- **REQUIRED WORK**
What you return should be the lines from the first line of the records below through the line holding "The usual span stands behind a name", unchanged.

- **DATA FOR THIS TASK**

-----

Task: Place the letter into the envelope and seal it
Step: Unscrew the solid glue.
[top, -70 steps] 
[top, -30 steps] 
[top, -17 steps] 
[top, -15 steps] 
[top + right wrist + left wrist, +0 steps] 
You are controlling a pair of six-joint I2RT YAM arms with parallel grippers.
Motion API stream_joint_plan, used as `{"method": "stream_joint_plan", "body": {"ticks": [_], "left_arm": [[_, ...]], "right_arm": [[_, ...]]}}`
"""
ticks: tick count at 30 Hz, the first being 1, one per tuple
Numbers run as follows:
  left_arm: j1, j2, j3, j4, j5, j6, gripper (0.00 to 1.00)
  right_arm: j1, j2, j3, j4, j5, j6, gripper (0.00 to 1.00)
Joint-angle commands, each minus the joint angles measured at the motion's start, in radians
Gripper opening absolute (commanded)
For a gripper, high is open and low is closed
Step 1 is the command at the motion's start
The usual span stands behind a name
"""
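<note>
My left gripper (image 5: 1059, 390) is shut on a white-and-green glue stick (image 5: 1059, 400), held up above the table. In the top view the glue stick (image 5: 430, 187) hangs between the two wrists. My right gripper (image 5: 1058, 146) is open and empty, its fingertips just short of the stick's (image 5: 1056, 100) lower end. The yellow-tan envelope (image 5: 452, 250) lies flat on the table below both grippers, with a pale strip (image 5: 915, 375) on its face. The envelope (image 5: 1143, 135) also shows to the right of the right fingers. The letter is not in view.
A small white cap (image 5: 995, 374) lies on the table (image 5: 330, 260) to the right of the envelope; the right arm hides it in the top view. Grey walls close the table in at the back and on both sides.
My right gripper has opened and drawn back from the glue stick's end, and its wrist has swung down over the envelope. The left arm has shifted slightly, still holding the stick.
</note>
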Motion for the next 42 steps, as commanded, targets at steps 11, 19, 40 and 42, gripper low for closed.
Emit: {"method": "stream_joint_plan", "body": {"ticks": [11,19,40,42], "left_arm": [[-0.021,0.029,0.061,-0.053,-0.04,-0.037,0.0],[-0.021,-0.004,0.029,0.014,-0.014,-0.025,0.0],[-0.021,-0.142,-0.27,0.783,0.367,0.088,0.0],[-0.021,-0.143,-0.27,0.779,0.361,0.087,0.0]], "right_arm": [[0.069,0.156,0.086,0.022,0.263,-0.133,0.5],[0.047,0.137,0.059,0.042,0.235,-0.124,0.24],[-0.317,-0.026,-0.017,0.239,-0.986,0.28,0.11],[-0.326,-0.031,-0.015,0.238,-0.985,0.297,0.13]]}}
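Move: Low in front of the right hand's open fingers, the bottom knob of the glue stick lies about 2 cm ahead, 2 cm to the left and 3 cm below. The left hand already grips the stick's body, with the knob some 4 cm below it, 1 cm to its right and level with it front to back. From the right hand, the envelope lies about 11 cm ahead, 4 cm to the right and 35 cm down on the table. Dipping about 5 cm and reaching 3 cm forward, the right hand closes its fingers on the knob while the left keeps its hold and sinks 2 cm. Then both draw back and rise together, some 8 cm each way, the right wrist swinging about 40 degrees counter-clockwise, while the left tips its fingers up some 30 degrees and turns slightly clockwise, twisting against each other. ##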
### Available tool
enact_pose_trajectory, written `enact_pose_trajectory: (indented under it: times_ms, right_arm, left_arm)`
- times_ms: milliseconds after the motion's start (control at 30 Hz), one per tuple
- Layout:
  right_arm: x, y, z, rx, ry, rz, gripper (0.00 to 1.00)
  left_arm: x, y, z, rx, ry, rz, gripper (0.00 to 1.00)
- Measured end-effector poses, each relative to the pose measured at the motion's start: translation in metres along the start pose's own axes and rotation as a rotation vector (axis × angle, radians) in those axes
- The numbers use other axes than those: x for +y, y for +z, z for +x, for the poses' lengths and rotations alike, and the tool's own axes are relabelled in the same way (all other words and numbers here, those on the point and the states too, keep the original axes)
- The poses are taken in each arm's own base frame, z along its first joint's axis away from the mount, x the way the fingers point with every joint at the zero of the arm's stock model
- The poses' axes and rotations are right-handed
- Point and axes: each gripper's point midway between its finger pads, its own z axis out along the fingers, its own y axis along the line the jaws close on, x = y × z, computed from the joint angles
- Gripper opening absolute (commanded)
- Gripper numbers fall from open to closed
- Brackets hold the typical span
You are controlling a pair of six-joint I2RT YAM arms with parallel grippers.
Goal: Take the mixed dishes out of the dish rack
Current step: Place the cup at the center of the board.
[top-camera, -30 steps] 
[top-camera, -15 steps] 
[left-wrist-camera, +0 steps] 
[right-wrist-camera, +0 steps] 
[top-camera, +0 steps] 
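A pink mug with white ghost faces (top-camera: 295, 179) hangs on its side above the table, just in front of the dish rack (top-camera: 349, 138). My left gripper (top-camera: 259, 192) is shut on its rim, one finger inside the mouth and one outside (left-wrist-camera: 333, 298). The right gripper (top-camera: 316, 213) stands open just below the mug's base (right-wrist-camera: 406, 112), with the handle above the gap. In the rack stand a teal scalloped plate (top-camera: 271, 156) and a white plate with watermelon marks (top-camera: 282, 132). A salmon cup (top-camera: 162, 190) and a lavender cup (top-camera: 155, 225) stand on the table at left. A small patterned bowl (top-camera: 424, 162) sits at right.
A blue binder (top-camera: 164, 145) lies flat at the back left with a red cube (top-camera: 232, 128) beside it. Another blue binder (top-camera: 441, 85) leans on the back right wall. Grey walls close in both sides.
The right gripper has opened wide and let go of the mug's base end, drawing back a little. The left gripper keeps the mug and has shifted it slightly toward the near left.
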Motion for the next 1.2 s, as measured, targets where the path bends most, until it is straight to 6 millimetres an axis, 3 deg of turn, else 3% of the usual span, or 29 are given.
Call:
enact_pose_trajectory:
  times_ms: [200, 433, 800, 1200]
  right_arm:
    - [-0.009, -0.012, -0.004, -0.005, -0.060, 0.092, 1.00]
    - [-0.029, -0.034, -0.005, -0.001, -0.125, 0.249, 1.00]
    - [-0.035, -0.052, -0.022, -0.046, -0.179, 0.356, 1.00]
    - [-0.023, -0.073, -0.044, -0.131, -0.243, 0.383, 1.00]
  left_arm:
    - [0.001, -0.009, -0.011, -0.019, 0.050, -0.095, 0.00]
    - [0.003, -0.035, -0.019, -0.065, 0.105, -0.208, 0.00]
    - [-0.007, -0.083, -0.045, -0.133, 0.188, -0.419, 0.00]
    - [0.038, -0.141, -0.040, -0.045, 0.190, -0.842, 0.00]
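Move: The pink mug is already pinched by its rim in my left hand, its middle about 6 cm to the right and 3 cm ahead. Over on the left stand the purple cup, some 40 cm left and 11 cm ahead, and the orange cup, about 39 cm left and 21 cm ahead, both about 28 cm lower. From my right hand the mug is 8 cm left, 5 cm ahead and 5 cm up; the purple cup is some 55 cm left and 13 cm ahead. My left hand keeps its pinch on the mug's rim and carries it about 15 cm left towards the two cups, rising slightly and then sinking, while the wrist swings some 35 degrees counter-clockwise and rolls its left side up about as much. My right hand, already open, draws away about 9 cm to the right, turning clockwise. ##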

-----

- **TASK ANSWER**
Task: Place the letter into the envelope and seal it
Step: Unscrew the solid glue.
[top, -70 steps] 
[top, -30 steps] 
[top, -17 steps] 
[top, -15 steps] 
[top + right wrist + left wrist, +0 steps] 
You are controlling a pair of six-joint I2RT YAM arms with parallel grippers.
Motion API stream_joint_plan, used as `{"method": "stream_joint_plan", "body": {"ticks": [_], "left_arm": [[_, ...]], "right_arm": [[_, ...]]}}`
"""
ticks: tick count at 30 Hz, the first being 1, one per tuple
Numbers run as follows:
  left_arm: j1, j2, j3, j4, j5, j6, gripper (0.00 to 1.00)
  right_arm: j1, j2, j3, j4, j5, j6, gripper (0.00 to 1.00)
Joint-angle commands, each minus the joint angles measured at the motion's start, in radians
Gripper opening absolute (commanded)
For a gripper, high is open and low is closed
Step 1 is the command at the motion's start
The usual span stands behind a name

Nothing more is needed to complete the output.